On Monday, Bitcoin’s price action tested a key bear‑flag support level but was rejected, confirming a continued bearish trend. The move, recorded at 5:41 AM GMT‑7 on June 23 2026, also left Ethereum in a similar downtrend and raised concerns about broader crypto risk.

Bitcoin’s daily chart showed a short‑term upper‑wick rally that reached the TBO Fast line but failed to break the bear‑flag support zone. The rejection is interpreted as a confirmation that the former support now acts as resistance. The chart’s next lower objective is near $46,870, below the next artificial support around $49,000. Supporting indicators – negative On‑Balance‑Volume (OBV), negative TBO, weak volume, and an RSI near 50 – do not contradict the bearish stance. The analysis suggests the price action offers short‑term entry opportunities rather than a trend reversal.

Ethereum did not form a new bear‑flag pattern, yet it also failed to regain lost short‑term support. The upper wick reached the TBO Fast line but did not recover previous levels, and trading volume remained subdued. The daily assessment therefore remains strongly bearish, reinforcing the risk‑off environment that could keep altcoins under pressure.

Stablecoin dominance, which had been trending upward, was disrupted by volatile swings in Bitcoin and Ethereum. The lower wick re‑entered the TBO Cloud, undermining the uptrend and hinting at a possible short‑term decline or breakdown within the Cloud. The critical resistance level is the TBO Resistance at 12.506 %. Until combined stablecoin dominance closes above this threshold, the chart has not returned to a safe zone. BTC.D spiked into the Fast line and TBO Cloud, OTHERS.D fell lower within its Cloud, and OTHERS/BTC closed inside the daily Cloud, shifting from bullish to bearish consolidation.

Macroeconomic indicators also signal tightening risk. The U.S. Dollar Index (DXY) is approaching 101 and appears short‑term overbought, while EURUSD is short‑term oversold. The most notable move is in USDJPY, which peaked at 161.926 on Monday, just 0.025 below the July 2024 high of 161.951. The pair is building toward a second weekly TBO breakout with an RSI above 70, and the yen is trading near levels last seen in 1986, raising the possibility of Bank of Japan intervention. Volatility in USDJPY could spill over to Japan‑linked risk assets such as the Nikkei.
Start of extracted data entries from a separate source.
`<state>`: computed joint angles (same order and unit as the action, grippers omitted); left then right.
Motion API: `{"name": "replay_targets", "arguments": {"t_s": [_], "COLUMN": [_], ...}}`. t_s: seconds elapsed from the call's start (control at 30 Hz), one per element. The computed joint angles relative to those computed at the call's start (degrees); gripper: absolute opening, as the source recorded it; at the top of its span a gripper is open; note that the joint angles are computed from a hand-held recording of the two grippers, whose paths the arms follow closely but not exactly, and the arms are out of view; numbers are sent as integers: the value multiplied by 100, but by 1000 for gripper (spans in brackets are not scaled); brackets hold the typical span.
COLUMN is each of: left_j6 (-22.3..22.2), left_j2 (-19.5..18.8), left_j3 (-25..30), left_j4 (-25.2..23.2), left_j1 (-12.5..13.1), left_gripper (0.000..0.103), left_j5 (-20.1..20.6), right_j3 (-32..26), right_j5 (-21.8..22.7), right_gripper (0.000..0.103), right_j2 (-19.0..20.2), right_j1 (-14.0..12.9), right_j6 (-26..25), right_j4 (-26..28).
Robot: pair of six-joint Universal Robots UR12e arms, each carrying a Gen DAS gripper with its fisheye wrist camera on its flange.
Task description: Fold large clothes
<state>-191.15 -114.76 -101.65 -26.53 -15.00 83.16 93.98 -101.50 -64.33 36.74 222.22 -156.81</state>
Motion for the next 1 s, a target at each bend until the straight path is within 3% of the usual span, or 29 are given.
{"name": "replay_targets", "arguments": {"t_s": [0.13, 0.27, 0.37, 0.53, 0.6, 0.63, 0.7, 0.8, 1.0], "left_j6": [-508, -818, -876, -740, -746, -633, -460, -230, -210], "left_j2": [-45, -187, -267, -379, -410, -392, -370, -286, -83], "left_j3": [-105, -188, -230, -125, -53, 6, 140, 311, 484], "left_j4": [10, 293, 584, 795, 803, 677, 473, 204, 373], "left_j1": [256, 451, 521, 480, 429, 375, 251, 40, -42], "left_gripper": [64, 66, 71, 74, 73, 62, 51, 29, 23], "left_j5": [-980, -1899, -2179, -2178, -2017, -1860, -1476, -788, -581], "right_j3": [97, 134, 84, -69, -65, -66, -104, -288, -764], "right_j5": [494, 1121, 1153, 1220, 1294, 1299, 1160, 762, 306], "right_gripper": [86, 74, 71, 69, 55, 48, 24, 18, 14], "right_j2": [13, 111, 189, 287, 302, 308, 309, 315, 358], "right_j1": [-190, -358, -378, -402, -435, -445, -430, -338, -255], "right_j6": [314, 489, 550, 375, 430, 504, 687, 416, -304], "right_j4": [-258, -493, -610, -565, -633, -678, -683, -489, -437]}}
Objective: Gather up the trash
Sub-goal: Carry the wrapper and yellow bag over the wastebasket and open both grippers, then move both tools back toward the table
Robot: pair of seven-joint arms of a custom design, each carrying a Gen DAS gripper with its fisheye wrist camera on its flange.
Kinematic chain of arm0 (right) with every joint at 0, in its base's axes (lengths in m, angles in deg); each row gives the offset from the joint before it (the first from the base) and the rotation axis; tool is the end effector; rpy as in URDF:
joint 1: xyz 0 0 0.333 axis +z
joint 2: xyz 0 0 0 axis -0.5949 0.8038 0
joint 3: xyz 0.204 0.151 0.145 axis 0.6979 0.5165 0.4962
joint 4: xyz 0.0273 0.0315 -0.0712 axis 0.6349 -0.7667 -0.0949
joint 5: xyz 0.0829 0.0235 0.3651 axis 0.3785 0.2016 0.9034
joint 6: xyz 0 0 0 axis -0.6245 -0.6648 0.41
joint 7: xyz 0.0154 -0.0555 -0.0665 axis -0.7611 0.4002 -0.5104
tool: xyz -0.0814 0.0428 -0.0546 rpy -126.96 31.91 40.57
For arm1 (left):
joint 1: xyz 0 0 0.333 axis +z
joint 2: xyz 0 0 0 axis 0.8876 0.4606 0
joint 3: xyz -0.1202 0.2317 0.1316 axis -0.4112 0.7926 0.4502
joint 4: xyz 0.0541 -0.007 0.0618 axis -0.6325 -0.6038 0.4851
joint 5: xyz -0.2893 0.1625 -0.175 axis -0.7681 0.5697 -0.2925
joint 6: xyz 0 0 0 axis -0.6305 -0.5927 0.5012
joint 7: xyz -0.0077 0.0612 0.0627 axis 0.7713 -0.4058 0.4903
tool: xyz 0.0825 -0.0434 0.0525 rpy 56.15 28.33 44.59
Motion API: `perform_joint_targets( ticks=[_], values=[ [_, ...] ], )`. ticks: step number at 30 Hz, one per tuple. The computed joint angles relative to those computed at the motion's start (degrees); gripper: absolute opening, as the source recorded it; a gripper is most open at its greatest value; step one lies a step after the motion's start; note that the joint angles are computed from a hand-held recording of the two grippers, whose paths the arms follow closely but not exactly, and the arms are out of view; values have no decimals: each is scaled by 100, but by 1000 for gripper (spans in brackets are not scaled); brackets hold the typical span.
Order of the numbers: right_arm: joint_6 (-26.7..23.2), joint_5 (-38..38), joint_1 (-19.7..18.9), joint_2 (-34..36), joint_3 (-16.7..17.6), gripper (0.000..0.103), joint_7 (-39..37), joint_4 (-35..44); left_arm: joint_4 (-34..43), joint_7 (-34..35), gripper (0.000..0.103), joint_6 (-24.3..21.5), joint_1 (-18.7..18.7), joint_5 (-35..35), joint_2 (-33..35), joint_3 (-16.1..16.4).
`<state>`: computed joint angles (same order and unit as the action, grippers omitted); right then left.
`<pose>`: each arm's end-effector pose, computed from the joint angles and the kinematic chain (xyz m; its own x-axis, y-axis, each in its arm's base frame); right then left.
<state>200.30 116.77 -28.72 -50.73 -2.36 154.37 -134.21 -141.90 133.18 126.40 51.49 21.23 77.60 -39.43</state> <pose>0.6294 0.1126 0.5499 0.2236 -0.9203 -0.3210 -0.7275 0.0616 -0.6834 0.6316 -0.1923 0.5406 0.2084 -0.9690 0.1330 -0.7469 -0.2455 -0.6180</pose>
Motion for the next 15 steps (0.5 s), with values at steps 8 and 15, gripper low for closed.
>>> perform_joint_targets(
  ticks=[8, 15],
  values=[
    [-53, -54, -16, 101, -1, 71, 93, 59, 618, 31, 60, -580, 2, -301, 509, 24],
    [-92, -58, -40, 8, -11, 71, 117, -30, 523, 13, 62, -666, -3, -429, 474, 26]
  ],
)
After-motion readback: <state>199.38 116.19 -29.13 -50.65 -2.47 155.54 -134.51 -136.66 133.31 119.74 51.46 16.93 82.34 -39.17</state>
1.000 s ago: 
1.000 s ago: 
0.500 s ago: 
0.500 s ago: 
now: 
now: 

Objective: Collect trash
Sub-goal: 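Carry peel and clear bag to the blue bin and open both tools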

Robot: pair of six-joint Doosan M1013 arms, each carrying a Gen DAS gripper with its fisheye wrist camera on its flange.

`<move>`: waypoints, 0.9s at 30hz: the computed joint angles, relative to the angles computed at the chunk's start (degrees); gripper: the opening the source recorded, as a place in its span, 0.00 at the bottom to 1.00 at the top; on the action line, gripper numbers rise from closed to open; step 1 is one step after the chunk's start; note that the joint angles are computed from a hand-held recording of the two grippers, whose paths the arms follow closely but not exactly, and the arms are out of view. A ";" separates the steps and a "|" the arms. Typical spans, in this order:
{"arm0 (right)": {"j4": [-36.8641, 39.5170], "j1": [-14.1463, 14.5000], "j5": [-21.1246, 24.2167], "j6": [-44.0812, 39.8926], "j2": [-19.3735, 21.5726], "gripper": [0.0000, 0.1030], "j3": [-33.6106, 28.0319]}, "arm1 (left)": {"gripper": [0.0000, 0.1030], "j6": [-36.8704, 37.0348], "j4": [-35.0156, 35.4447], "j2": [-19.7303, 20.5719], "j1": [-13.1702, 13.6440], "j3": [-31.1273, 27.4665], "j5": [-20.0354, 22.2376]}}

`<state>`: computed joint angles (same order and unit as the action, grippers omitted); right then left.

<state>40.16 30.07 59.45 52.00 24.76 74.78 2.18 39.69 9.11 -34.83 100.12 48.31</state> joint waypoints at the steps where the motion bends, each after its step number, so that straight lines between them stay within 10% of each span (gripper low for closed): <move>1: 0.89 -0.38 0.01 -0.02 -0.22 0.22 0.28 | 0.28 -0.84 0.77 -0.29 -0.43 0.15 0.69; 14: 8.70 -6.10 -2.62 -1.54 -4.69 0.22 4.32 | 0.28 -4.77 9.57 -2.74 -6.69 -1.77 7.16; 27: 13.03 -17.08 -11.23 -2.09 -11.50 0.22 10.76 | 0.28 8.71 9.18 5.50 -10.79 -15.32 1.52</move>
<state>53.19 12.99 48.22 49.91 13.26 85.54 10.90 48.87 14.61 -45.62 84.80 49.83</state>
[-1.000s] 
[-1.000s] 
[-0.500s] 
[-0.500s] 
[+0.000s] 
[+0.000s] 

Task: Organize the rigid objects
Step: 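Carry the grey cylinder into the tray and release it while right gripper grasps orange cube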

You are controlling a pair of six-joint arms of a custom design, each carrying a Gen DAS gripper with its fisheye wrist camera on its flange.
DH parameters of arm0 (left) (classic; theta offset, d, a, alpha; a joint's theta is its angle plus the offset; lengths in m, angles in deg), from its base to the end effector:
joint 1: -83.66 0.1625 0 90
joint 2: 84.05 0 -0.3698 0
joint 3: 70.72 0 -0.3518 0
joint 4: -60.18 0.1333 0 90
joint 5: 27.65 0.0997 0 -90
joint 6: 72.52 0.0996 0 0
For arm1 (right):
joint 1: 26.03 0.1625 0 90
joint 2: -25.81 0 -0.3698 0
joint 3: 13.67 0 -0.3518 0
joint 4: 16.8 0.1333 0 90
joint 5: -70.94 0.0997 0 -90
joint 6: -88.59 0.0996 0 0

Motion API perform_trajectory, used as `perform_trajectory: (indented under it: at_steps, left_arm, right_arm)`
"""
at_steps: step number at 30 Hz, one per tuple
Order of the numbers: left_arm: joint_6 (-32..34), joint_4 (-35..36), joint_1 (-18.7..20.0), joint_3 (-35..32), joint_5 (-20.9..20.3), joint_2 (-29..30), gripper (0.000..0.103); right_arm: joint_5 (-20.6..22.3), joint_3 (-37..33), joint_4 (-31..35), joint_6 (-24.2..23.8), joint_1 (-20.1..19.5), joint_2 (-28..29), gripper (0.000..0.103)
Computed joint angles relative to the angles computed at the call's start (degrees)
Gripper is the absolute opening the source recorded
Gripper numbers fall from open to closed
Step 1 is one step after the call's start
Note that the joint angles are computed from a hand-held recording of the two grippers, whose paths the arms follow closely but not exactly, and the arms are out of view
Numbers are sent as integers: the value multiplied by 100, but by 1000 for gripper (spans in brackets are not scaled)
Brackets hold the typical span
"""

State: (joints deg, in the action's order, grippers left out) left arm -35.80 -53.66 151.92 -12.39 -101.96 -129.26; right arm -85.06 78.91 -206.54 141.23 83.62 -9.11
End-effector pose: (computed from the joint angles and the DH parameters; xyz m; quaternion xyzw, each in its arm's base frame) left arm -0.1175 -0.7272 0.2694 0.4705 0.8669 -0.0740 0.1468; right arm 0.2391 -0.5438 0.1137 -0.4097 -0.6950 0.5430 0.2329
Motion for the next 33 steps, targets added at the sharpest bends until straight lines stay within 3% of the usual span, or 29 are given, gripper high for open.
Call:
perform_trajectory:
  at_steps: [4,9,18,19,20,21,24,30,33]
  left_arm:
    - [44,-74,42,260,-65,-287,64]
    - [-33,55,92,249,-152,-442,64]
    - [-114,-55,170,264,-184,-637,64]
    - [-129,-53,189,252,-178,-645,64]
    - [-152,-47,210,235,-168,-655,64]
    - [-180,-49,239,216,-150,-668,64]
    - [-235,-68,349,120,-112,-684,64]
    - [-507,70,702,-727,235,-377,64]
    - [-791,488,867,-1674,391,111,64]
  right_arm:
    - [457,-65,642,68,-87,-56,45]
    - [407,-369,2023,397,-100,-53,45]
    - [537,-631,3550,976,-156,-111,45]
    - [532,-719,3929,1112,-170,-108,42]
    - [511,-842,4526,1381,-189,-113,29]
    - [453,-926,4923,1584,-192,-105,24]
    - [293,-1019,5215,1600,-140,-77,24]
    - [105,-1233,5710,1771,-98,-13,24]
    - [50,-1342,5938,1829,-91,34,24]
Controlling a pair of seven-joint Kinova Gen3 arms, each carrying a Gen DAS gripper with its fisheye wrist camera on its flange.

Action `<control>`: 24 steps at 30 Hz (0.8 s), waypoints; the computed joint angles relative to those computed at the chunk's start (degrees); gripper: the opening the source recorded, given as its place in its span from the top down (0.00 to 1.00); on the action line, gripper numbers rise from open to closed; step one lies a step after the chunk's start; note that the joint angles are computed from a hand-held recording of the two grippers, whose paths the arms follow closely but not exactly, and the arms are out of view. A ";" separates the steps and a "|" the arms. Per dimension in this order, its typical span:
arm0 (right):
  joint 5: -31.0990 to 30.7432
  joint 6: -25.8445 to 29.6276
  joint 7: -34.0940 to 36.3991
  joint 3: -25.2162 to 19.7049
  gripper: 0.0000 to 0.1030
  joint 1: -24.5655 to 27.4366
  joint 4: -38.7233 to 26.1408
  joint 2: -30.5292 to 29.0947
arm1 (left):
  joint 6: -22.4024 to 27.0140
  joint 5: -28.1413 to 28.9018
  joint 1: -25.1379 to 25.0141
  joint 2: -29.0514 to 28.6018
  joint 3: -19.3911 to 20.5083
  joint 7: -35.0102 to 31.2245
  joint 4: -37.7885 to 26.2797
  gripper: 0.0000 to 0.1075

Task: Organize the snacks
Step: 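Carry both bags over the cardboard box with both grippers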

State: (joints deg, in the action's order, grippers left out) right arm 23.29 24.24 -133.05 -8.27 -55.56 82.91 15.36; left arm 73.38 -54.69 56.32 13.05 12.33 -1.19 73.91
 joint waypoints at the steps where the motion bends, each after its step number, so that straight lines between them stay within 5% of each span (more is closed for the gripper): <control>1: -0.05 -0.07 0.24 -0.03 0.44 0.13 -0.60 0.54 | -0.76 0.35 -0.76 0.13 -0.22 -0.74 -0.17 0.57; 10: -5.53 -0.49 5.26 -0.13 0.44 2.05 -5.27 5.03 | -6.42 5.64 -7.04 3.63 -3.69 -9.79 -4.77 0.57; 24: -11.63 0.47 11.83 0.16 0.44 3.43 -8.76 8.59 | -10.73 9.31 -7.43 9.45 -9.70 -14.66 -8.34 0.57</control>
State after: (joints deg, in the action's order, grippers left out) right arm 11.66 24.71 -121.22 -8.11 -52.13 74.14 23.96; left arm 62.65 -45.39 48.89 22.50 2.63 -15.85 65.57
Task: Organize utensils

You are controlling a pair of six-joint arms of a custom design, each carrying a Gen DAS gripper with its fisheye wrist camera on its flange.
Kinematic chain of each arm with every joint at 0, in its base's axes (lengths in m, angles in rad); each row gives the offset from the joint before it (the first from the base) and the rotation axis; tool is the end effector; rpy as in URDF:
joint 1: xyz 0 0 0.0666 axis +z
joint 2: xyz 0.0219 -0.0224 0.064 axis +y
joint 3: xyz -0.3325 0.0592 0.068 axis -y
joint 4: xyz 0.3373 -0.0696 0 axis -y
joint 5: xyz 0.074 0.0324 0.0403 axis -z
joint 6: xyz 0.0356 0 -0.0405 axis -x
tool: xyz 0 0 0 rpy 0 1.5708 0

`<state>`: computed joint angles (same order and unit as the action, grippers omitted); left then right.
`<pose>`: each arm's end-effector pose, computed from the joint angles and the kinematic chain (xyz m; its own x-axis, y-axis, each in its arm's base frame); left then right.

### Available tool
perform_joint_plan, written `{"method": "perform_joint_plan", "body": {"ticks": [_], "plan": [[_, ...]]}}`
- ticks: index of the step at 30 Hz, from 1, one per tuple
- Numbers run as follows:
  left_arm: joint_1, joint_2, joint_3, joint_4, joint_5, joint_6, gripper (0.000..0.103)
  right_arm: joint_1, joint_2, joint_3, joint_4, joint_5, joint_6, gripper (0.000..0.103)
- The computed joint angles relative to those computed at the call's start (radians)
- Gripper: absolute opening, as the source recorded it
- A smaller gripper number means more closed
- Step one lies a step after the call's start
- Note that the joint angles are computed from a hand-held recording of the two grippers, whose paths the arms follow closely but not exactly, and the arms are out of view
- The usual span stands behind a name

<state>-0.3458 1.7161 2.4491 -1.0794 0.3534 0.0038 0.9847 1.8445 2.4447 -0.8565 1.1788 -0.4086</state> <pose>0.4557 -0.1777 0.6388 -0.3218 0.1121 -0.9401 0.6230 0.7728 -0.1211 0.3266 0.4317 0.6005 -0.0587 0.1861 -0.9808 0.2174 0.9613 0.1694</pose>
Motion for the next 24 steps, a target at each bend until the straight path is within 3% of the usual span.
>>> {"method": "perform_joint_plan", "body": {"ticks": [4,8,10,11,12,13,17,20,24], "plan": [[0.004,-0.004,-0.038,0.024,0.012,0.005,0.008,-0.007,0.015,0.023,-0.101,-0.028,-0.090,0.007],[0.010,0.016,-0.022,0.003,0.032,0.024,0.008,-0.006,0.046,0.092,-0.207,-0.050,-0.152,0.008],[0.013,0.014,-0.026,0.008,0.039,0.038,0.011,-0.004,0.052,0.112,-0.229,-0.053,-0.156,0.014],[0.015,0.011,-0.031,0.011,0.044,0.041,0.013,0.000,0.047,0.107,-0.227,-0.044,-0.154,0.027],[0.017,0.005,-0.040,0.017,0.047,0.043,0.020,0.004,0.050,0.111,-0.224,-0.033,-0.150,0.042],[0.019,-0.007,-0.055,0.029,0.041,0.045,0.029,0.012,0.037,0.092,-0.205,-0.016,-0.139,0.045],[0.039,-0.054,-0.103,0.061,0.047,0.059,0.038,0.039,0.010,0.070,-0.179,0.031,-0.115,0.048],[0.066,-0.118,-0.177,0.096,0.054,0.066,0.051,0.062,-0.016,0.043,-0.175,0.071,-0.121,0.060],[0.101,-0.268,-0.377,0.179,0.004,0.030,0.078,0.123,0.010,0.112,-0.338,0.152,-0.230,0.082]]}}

U.S. equity futures add to the uncertainty. S&P futures are threatening another decline within the daily TBO Cloud, and the RSI is forming lower highs and lows without a bullish reset. While major indices – SPX, DJI, NDX, NVDA – are oscillating, the VIX remains bearish, and a sharp drop in SPCX on Monday may signal a short‑term top or euphoria.

Altcoins are largely defensive. XRP, BNB, SOL, and TRX are bearish or in bearish consolidation. HYPE approached its daily TBO Fast line but still has room for a deeper Cloud test near the white ascending support at $55. Tactical exceptions include WLD, which shows a 4‑hour bearish reversal warning; DEXE, which gained over 20 %; AERO, which remains strongly bullish; H, which fell 33 %; and LAB, which bounced 65 % from Saturday to Monday.

In summary, the latest technical analysis confirms that Bitcoin and Ethereum are still in a bearish phase, stablecoin dominance shows potential short‑term weakness, and macro indicators point to tightening risk in currency and equity markets. The crypto market remains sensitive to short‑term price action, and further developments in the TBO Cloud, stablecoin dominance, and USDJPY could shape the next few trading days.